Fremont-Smith continued to direct the Macy Conference Program, covering a range of topics in biomedical and social sciences, until 1960. In 1959 he was the organizer of the first ever held conferences on LSD.

In retirement from the Macy Foundation, Fremont-Smith began the Interdisciplinary Communications Program (1968-1976) at the Smithsonian Institution.

== Family life ==
He was married to Frances Eliot Fremont-Smith, and the youngest of their three sons was Eliot Fremont-Smith (1929-2007) a former critic for The New York Times.

==Publications==
Articles
- "The Nature of the Reducing Substances in the Blood Serum of Limulus Polyphemus and in the Serum, Cerebrospinal Fluid and Aqueous Humor of Certain Elasmobranchs," with Mary Elizabeth Dailey.

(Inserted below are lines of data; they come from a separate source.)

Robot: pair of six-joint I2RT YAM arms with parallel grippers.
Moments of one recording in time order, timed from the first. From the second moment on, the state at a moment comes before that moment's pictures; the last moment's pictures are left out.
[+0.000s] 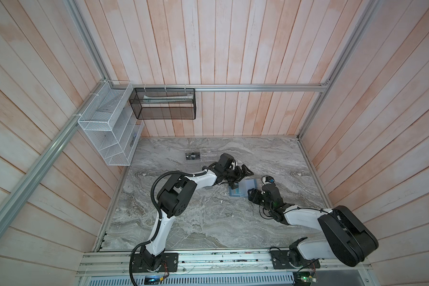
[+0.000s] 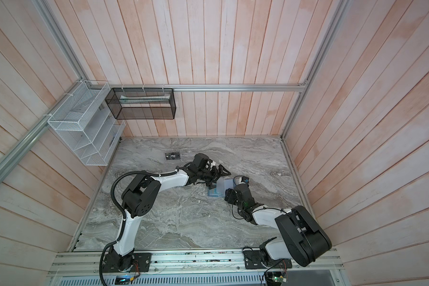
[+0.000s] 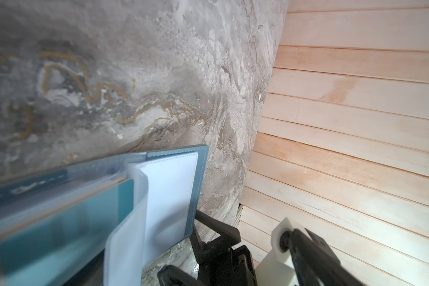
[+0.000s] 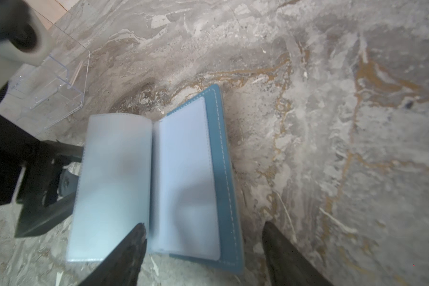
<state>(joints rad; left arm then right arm) -0.70 2.21 1.52 0.05 0.65 -1.20 0.49 1.36 0.34 0.31 0.10 0.69</state>
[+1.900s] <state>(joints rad) -0.60 2.14 1.35 0.14 0.67 -1.22 0.30 1.66 0.41 0.68 -0.59 0.71</state>
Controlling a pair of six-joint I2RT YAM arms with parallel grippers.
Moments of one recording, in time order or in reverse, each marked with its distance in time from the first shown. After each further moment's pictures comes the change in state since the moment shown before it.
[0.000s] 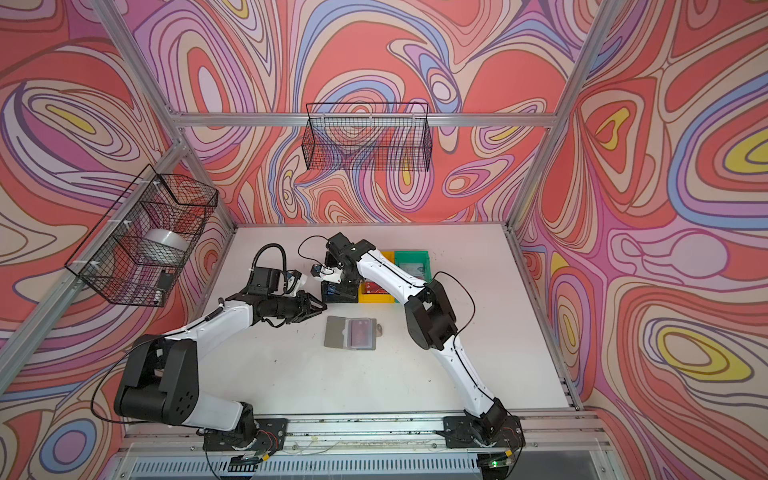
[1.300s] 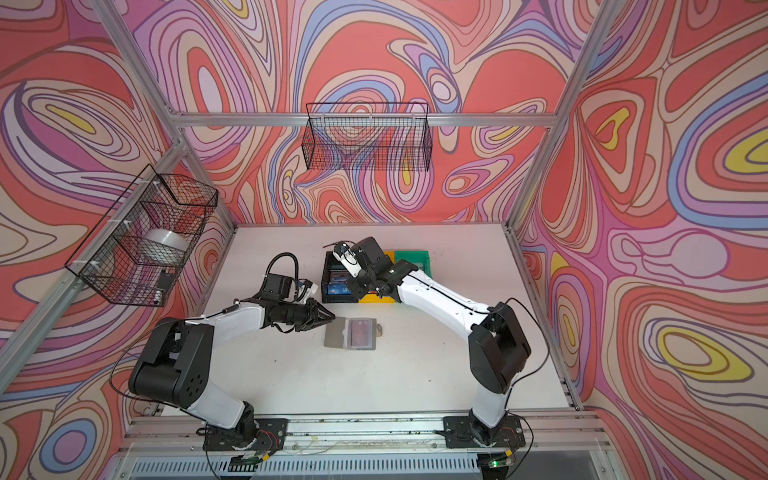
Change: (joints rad) left arm -0.060 0.118 -0.051 0.119 0.054 -0.060; right arm 0.020 -0.663 -0.818 0.595 0.072 0.573
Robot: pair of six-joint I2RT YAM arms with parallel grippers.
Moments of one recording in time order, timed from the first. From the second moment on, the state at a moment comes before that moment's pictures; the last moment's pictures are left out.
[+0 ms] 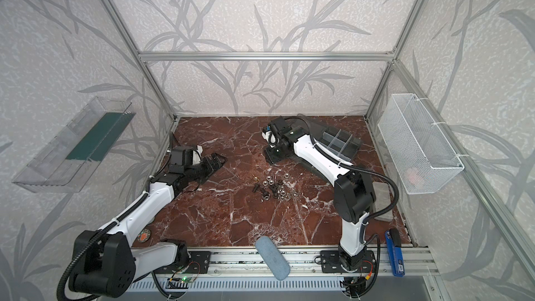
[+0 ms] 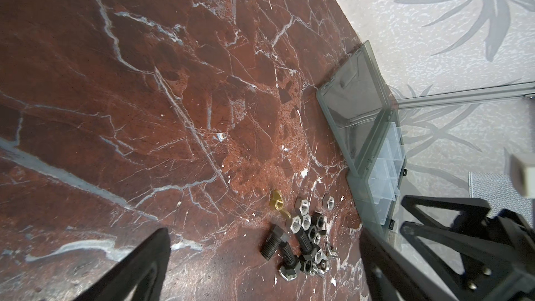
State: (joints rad) left arm -0.11 1.19 0.73 -0.27 0.37 -0.78; right arm 0.62 1.92 1.69 -0.88 -0.17 0.07
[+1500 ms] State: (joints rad) left arm -0.11 1.19 0.73 -0.31 0.37 -0.74; right arm 0.77 2.31 1.89 -0.91 -0.17 0.05
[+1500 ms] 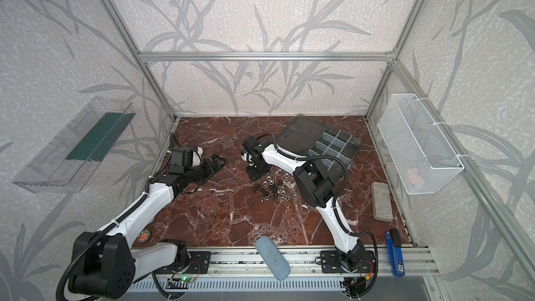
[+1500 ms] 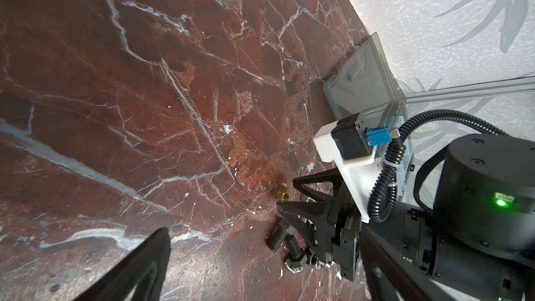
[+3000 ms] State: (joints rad) left arm -0.11 1.20 0.73 -0.31 0.37 -0.74; right arm 0.80 2.37 1.97 -0.98 -0.09 0.04
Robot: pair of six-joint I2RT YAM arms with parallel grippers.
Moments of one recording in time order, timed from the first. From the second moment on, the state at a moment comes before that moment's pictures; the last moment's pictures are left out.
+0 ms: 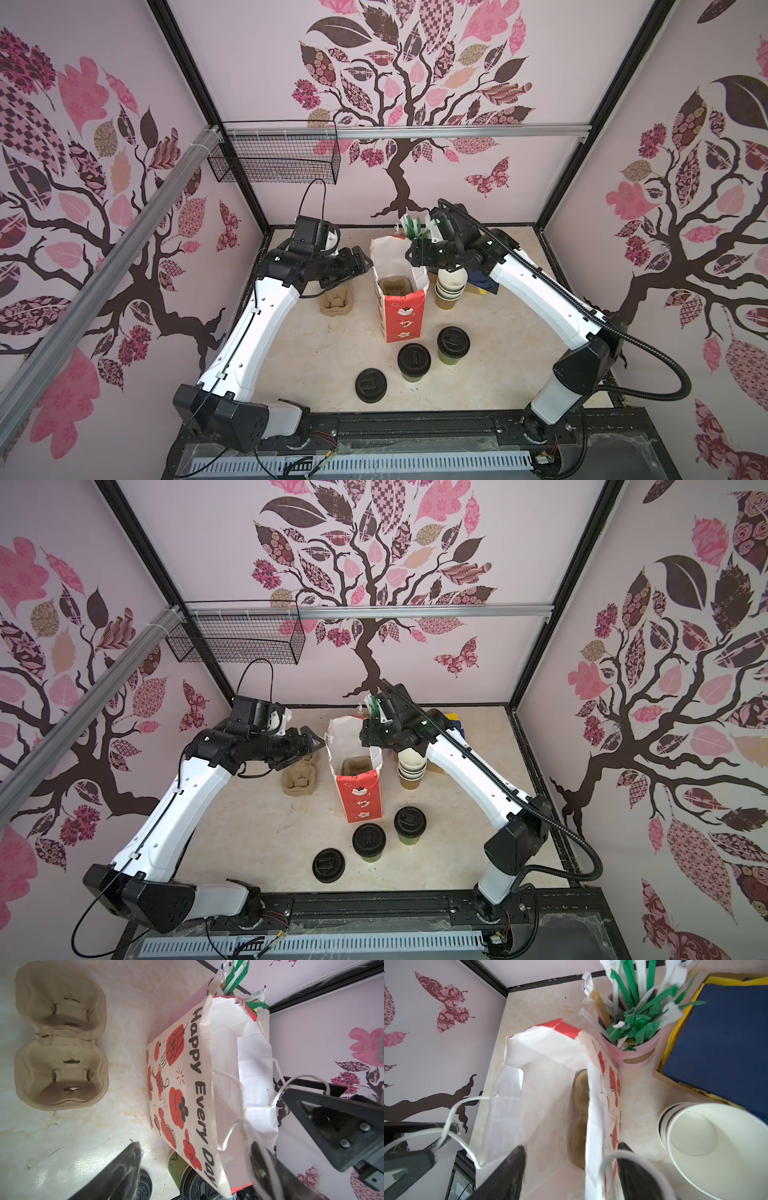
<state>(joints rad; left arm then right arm) -0.29 1.36 1.53 -1.00 0.34 -0.60 0.63 1.67 1.80 -0.88 -0.05 0.58</state>
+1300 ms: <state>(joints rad) -0.27 1.34 1.44 -0.85 0.39 -0.66 0.79 1.32 1.15 -1.14 0.04 0.57</state>
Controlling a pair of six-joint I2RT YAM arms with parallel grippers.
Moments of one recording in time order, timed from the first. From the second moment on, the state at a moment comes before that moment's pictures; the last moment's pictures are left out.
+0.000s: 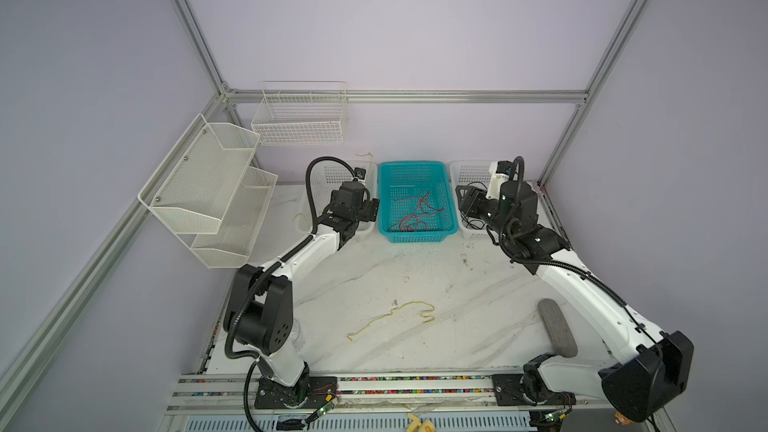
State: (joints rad) left arm -0.36 1.73 1.36 -0.12 -0.32 0.03; right arm 0.44 1.22 1.15 -0.18 0.07 0.55
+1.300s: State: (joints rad) left arm -0.29 2.51 2.07 0.25 -0.22 0.04; right arm 0.47 0.61 0.57 -0.14 -0.12 0.57
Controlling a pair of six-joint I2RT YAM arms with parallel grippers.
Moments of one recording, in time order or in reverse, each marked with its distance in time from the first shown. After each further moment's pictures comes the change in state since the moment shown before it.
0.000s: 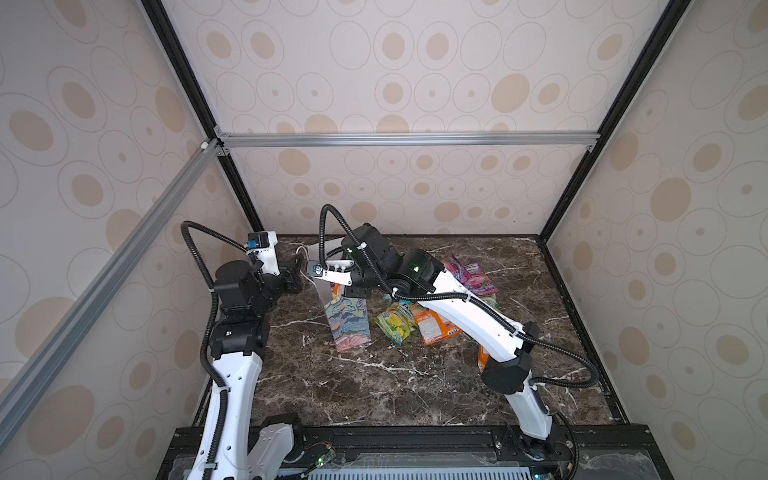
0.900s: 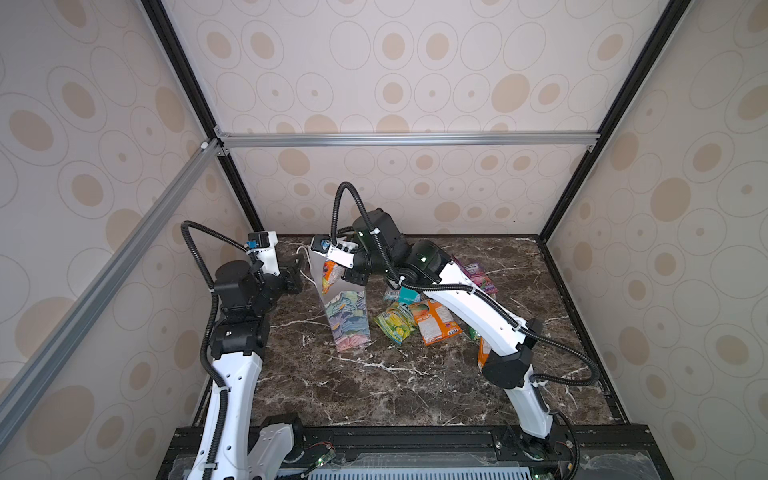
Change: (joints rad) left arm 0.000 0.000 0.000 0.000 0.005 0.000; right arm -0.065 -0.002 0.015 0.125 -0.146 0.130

Biological Bulletin, vol. 62, no. 1 (February 1932), pp. 37–41.
- "Rights and Responsibilities." N C Med J., vol. 14, no. 9 (September 1953), pp. 405–408.
- "The Mental Health Aspects of the Peaceful Use of Atomic Energy." Am J Orthopsychiatry., vol. 28, no. 3 (July 1958), pp. 456–466.
- "World Mental Health Year." Hosp Prog., vol. 41 (February 1960), pp. 46–48.
- "Communication Across Scientific Disciplines." J Child Asthma Res Inst Hosp Denver, vol. 1 (March 1961), pp. 4–14.
- "The Interdisciplinary Conference." AIBS Bulletin, vol. 11, no. 2 (April 1961), pp. 17–32.
- "The Interdisciplinary Conference." J Asthma Res., vol. 65 (September 1963), pp. 3–10.
- "The Role of Foundation in Medical Research." New England Journal of Medicine, vol. 271 (December 24, 1964), pp. 1348–1351. .
- "Small Conferences." Science, vol. 148, no. 3678 (June 25, 1965), pp. 1669–1670.
- "The Neurological Justification for the Use of Interruption in Communication." Trans Am Neurol Assoc., vol. 94 (1969), pp. 160–164.
- "The Neurological Justification for the Use of Interruption in Communication." Perspect Biol Med., vol. 14, no. 2 (1971), pp. 333–338.

Book contributions
- Foreword to The Patient Speaks: Mother Story Verbatim in Psychoanalysis of Allergic Illness, by Dr. Harold A. Abramson. Preface by M. Murray Peshkin. New York: Vantage Press (1956). ISBN 0533043433.
- Introduction to The Use of LSD in Psychotherapy, by Dr. Harold A. Abramson. New York: Josiah Macy, Jr. Foundation (1960), pp. 7–23.
  - Reprinted as "A Symposium." In: The Drug Experience: First-Person Accounts of Addicts, Writers, Scientists, and Others. Edited, with introduction and notes, by David Ebin. New York: Orion Press (1961), pp. 368–385. .
- Preface to The Use of LSD in Psychotherapy and Alcoholism. Edited by Dr. Harold A. Abramson. Indianapolis, Indiana: Bobbs-Merrill (1967), pp. xv-xvi.
"Proceedings of the Second International Conference on the Use of LSD in Psychotherapy and Alcoholism, at the South Oaks Hospital, in Amityville, New York, May 8–10, 1965."

Letters to the editor
- "Pros and Con Regarding LSD" (letter to the editor). New England Journal of Medicine, vol. 274, no. 9 (March 3, 1966), pp. 522–523.
 An editorial reply to a previous editorial, "LSD - A Dangerous Drug."